After reading the data, copy it out in full and exactly.

Recorded data:
"""
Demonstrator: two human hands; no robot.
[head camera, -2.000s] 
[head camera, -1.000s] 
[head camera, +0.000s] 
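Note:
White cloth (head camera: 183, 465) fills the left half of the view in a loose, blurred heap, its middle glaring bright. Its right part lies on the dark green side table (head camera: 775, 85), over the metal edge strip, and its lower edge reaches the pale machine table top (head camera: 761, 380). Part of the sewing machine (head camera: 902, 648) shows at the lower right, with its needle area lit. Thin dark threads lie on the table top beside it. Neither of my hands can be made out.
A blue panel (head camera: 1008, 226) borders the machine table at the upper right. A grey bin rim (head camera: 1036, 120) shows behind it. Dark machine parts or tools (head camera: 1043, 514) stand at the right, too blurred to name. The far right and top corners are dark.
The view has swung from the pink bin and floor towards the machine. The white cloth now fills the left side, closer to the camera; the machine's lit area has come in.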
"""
Exercise response:
Demonstrator: two human hands; no robot.
[head camera, -2.000s] 
[head camera, -1.000s] 
[head camera, +0.000s] 
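Note:
White cloth (head camera: 183, 465) fills the left half of the view in a loose, blurred heap, its middle glaring bright. Its right part lies on the dark green side table (head camera: 775, 85), over the metal edge strip, and its lower edge reaches the pale machine table top (head camera: 761, 380). Part of the sewing machine (head camera: 902, 648) shows at the lower right, with its needle area lit. Thin dark threads lie on the table top beside it. Neither of my hands can be made out.
A blue panel (head camera: 1008, 226) borders the machine table at the upper right. A grey bin rim (head camera: 1036, 120) shows behind it. Dark machine parts or tools (head camera: 1043, 514) stand at the right, too blurred to name. The far right and top corners are dark.
The view has swung from the pink bin and floor towards the machine. The white cloth now fills the left side, closer to the camera; the machine's lit area has come in.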

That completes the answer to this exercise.